The second half of the year didn’t fare any better regarding inventory and the number of active listings.

“From August through year’s end, the number of available homes continuously dwindled down to unprecedented levels,” Thomas said. “The year finished with 1,072 homes, 60% lower than last year’s 2,675 records low level. The five-year average end of December reading prior to COVID was 4,414, a mind-blowing 312% higher than 2021, quadruple today’s level.”

Thomas said by the end of this year, Orange County’s housing inventory is set to drop below 1,000.

With such low inventory, the 30-year fixed mortgage rate dropping to as low as 2.78% in July, and fierce demand, house prices countywide skyrocketed. 

According to the LA Times, citing real estate firm DQNews, the median home price in the county was $799,000 in January. By November, the median home price jumped 15% to $919,000. The December numbers don’t come out until January.

Local real estate experts said the sellers benefitted the most this year – only if they had found another place to live.

Unless there was a life event – downsizing, divorce, promotion, etc., Edwin Baloloy, a real estate specialist at Newport Beach-based Residential Agent, said most Orange County homeowners didn’t want to sell.

“They see how hard it is on the other side,” Baloloy said. “They are going to have to move somewhere else.”

Duffy said there was so much price appreciation across the board that it’s hard for people downsizing to sell and buy another lower-priced property.

“After capital gains taxes, Obamacare tax, and transaction fees, you can’t go buy something else, especially if they were going to stay in California,” Duffy said. “For a lot of people, it was stay where you’re at and remodel what you got.”

As the year went on, demand in the county had also dropped. Many prospective buyers, especially those who could work from home, fled inland to the Inland Empire or San Bernardino. Others discouraged from being on the losing end just gave up.

“It’s hard for first-time homebuyers who are using FHA loans to compete in this market,” said Abby Ronquillo, the owner of NetRealty, a real estate brokerage based in Corona. “They are losing to people that have more money for the down payment, to all-cash buyers and investors. They get their hopes up on finding and buying a dream home, only to get rejected. It takes an emotional toll on them. I tell them, we have to go somewhere else where they are not going to get rejected.”

Ronquillo represented several clients who lived in Orange County and moved out and have either bought a home or looking to buy in the Inland Empire.

But housing affordability isn’t just an Orange County problem. Unfortunately, Ronquillo said there are bidding wars for homes in Riverside, Lake Elsinore, and every county in Southern California.

“For me, I have to stay cool, calm and collected,” she said. “A lot of homebuyers are emotional, and I have to help them make a rational decision based on value, not on emotions.”

As the year comes to an end and 2022 arrives, real estate experts said people shouldn’t expect a housing downturn anytime soon.

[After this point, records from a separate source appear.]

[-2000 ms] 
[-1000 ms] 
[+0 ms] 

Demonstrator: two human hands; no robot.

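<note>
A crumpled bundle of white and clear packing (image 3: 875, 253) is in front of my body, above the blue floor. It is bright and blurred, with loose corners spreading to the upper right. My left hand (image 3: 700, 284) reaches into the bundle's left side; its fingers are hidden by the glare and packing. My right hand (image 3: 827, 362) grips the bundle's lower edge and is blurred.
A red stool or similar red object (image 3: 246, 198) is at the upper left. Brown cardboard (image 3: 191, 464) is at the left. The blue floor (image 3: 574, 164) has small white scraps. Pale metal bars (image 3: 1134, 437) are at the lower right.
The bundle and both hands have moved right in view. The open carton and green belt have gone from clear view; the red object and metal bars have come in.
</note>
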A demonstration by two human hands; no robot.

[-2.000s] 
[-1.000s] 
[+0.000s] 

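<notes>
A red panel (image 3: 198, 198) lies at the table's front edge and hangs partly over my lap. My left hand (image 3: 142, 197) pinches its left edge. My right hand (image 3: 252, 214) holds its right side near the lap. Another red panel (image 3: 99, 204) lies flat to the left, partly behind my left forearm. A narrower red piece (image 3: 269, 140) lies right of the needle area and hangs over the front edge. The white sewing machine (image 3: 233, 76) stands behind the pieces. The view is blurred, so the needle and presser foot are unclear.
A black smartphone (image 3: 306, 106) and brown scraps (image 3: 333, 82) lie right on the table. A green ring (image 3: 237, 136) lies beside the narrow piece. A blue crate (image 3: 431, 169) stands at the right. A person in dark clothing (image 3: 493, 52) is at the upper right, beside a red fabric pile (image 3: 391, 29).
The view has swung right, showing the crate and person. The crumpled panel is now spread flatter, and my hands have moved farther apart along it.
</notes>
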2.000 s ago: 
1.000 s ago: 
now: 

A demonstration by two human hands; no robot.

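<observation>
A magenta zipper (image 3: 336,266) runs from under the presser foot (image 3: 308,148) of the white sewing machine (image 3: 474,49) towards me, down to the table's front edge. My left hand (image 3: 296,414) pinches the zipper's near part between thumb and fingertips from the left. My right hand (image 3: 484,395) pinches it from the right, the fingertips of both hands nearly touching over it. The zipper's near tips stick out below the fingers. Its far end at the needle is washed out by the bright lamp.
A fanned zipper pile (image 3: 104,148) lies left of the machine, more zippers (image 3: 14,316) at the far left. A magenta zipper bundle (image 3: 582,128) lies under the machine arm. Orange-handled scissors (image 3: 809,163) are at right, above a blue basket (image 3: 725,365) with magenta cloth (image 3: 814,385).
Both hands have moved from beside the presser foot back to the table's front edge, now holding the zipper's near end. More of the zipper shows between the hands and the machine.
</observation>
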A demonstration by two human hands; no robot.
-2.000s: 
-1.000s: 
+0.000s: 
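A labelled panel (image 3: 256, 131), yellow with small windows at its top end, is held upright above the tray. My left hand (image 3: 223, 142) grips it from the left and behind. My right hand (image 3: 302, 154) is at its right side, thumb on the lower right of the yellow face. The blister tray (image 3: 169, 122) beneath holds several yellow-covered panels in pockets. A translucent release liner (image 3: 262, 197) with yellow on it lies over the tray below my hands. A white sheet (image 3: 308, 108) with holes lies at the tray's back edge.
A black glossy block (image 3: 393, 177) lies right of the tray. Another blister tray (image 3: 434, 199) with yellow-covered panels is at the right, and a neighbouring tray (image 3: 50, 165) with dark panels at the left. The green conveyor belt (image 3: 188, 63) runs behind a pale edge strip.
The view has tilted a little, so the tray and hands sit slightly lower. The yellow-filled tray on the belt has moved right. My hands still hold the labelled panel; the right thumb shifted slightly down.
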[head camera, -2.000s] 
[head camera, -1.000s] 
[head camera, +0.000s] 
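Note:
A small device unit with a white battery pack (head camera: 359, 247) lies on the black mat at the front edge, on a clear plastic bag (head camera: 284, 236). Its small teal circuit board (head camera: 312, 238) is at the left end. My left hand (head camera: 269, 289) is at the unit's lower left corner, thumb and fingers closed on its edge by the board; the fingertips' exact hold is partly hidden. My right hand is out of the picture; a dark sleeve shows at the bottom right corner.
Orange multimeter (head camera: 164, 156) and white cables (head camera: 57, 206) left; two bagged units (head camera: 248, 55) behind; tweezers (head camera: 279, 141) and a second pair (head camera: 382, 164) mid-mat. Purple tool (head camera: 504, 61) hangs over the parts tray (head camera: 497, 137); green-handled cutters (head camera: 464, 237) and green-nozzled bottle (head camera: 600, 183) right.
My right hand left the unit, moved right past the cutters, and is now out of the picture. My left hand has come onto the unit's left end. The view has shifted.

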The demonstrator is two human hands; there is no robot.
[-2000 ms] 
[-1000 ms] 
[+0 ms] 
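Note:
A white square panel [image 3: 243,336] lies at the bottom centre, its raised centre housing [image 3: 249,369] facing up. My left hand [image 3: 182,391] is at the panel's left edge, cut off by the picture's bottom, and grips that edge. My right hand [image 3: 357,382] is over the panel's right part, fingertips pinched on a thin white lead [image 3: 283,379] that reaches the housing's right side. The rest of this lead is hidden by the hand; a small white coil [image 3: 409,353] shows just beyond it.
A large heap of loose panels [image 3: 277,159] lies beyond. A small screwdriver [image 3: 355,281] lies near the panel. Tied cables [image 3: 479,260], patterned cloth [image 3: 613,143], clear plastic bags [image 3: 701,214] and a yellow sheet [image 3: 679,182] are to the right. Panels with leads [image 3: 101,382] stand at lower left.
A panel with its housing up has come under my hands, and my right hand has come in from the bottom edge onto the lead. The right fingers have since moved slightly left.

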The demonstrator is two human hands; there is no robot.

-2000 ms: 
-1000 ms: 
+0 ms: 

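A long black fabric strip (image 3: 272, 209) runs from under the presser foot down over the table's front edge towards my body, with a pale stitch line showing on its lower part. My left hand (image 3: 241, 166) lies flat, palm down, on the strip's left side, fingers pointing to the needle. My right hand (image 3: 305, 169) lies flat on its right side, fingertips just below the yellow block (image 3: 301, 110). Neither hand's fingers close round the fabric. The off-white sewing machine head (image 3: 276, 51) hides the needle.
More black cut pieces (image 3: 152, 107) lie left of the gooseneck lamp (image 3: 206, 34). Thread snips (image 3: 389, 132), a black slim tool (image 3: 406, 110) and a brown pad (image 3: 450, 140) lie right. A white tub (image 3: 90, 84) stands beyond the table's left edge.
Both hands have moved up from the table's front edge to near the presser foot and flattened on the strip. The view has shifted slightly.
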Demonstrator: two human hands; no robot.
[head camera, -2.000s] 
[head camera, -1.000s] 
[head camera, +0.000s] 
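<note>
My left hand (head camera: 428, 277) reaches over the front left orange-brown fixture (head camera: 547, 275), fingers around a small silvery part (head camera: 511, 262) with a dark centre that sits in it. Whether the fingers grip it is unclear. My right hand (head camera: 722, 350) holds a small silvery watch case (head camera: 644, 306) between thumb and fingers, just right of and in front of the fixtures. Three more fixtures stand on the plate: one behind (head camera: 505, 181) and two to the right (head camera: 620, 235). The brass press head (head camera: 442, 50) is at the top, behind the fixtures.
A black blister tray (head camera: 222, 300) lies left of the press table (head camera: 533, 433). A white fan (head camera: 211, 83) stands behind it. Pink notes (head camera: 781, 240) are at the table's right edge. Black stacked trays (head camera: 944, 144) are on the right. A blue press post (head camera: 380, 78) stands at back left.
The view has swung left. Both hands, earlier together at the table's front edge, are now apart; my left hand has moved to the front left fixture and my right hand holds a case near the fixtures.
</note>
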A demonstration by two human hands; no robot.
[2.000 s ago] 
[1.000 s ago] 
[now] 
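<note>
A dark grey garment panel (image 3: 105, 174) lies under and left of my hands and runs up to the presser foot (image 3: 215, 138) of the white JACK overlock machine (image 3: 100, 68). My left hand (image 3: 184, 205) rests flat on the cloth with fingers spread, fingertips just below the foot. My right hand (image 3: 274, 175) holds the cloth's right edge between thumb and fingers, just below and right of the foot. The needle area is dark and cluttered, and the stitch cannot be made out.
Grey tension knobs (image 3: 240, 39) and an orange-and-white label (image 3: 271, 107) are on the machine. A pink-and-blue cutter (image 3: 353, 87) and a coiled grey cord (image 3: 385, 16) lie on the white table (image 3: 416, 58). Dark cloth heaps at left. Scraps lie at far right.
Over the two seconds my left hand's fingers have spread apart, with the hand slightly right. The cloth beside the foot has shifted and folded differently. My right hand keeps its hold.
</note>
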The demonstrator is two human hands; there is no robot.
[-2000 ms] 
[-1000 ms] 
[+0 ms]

On behalf of a client, Baloloy made an offer of $200,000 over the asking price for a home in Irvine last week. Usually, the listing agent would immediately acknowledge the offer with that large sum above asking.

Baloloy didn’t hear back from the agent for days. 

“Irvine is like ground zero for bidding wars,” he said. 


Carr, the Tim Carr Group co-owner, said perhaps another Black Swan event could end the housing industry’s momentum. 

“I don’t think this market is going to cool down unless there’s a reason for it to cool down,” Carr said. “With inflation, the feds will probably raise interest rates this year, and people will back off. But no major catastrophes or events are happening on the horizon that will push us off the cliff. I think demand will calm down as money gets more expensive, and we’ll see a little bit of a cooling off.”

Ronquillo said she doesn’t see a real estate bubble bursting despite the potential of interest rates going up next year.

“There are still so many buyers in SoCal,” she said. “We’re not running out of buyers. If you’re waiting for a bubble, it’s not going to happen. There is so much scarcity, and the OC is beautiful. You’re close to everything – the food and beach, and that’ll never get old.”